Pretraining Language Models for Diachronic Linguistic Change Discovery

Large language models (LLMs) have shown potential as tools for scientific discovery. This has engendered growing interest in their use in humanistic disciplines, such as historical linguistics and literary studies. These fields often construct arguments on the basis of delineations like genre, or more inflexibly, time period. Although efforts have been made to restrict inference to specific domains via fine-tuning or model editing, we posit that the only true guarantee is domain-restricted pretraining -- typically, a data- and compute-expensive proposition. We show that efficient pretraining techniques can produce useful models over corpora too large for easy manual inspection but too small for "typical" LLM approaches. We employ a novel date-attribution pipeline in order to obtain a temporally-segmented dataset of five 10-million-word slices. We train two corresponding five-model batteries over these corpus segments, efficient pretraining and Llama3-8B parameter efficiently finetuned. We find that the pretrained models are faster to train than the finetuned baselines and that they better respect the historical divisions of our corpus. Emphasizing speed and precision over a-historical comprehensiveness enables a number of novel approaches to hypothesis discovery and testing in our target fields. Taking up diachronic linguistics as a testbed, we show that our method enables the detection of a diverse set of phenomena, including en masse lexical change, non-lexical (grammatical and morphological) change, and word sense introduction/obsolescence. We provide a ready-to-use pipeline that allows extension of our approach to other target fields with only minimal adaptation.

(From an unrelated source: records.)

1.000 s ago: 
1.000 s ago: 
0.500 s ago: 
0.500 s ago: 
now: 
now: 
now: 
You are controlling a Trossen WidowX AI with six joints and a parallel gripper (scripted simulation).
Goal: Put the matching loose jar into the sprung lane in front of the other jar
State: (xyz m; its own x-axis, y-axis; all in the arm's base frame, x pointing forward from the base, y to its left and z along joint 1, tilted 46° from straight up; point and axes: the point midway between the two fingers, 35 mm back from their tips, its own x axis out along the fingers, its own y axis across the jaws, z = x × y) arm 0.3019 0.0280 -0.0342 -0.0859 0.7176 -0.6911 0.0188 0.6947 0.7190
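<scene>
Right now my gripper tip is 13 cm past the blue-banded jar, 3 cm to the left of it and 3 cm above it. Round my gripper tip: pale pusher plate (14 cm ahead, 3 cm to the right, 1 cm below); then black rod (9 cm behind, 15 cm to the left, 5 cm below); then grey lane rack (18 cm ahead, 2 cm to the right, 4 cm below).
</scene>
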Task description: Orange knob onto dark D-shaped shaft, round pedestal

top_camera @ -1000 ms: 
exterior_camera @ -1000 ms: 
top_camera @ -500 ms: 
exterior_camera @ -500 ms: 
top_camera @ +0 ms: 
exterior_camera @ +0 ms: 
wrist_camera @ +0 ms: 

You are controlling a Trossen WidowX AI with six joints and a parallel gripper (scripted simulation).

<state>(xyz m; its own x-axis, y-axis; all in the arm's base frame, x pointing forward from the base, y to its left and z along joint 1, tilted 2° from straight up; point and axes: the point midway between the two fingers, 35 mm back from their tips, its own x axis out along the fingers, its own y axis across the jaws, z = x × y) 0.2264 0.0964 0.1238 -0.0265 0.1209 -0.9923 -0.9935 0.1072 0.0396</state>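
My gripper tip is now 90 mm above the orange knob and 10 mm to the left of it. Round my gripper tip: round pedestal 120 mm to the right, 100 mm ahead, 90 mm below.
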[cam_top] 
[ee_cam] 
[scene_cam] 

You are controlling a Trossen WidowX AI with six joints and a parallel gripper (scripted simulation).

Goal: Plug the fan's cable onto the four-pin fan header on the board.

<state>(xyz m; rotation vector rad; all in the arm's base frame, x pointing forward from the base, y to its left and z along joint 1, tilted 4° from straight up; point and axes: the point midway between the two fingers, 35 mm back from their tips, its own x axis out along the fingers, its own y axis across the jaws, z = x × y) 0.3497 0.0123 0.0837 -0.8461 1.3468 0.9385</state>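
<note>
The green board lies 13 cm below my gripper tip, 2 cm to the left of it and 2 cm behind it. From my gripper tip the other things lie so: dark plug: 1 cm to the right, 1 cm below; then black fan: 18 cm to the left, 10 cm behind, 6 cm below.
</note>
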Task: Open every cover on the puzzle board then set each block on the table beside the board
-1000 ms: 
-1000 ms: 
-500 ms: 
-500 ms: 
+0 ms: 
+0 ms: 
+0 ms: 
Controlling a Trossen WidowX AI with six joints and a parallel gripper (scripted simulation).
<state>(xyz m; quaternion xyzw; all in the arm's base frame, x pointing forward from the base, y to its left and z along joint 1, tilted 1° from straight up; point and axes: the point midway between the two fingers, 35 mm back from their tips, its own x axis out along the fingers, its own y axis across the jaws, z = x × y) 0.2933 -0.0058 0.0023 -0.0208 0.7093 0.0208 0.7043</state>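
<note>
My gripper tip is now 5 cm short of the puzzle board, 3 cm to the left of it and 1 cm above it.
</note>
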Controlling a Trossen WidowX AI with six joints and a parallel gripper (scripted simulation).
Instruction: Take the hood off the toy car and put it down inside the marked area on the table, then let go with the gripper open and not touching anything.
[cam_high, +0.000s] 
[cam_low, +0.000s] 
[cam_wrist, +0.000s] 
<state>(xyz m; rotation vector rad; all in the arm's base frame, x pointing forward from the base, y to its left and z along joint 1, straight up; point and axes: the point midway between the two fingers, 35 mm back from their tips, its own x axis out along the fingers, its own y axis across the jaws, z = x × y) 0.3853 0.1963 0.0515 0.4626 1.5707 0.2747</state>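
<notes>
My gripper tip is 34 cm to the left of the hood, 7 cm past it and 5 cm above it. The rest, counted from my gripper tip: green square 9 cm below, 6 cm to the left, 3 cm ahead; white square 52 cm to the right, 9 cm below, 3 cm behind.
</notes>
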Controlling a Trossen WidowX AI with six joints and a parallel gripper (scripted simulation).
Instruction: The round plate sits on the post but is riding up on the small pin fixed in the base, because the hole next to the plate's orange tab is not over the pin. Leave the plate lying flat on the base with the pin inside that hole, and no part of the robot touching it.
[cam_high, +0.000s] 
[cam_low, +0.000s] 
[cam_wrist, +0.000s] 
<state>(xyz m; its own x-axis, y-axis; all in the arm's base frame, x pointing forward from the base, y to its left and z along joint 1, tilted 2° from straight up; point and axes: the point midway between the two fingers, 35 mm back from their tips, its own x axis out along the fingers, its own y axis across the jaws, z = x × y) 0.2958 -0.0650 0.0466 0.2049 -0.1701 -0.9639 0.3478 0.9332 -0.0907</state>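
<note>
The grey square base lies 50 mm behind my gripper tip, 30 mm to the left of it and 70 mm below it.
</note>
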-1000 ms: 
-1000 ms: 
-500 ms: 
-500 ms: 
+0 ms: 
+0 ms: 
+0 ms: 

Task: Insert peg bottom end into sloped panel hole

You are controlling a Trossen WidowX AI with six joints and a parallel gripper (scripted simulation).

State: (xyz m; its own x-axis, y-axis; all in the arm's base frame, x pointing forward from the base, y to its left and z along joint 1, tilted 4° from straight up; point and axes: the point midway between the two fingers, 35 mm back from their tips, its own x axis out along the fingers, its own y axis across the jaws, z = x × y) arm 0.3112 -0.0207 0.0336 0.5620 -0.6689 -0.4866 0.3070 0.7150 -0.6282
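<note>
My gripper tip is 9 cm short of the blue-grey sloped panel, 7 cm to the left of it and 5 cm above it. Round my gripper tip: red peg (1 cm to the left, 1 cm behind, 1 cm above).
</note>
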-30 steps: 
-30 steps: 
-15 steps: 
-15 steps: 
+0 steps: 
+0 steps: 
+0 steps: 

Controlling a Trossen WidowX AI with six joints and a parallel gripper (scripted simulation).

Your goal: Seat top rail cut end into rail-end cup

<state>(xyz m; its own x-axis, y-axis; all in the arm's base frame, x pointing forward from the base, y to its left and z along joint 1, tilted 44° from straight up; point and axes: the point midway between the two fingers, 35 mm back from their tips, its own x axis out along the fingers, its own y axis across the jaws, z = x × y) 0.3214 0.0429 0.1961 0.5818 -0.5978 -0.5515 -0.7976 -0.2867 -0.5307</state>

翻译：大型语言模型（LLM）已展现出作为科学发现工具的潜力，这激发了其在人文学科（如历史语言学和文学研究）中日益增长的应用兴趣。这些领域通常基于体裁划分或更严格的时间分期来构建论点。尽管已有研究尝试通过微调或模型编辑将推理限制在特定领域，但我们认为，唯一真正可靠的保证是领域受限的预训练——这通常是一项数据与计算成本高昂的任务。我们证明，高效的预训练技术能够在规模过大而难以人工检查、但又过小而不适用于“典型”LLM方法的语料库上训练出实用模型。我们采用一种新颖的日期归因流程，获得了五个各含1000万词的时间分段数据集。我们在这些语料片段上训练了两组对应的五模型组：高效预训练模型与基于Llama3-8B参数高效微调的模型。研究发现，预训练模型比微调基线训练速度更快，且能更好地遵循语料库的历史分期。强调速度与精确性而非非历史性的全面覆盖，为目标领域中的假设发现与检验提供了多种新方法。以历时语言学作为测试平台，我们证明该方法能够检测多种语言现象，包括大规模词汇变化、非词汇（语法与形态）变化以及词义引入/淘汰。我们提供了一个即用型流程，仅需最小调整即可将本方法扩展至其他目标领域。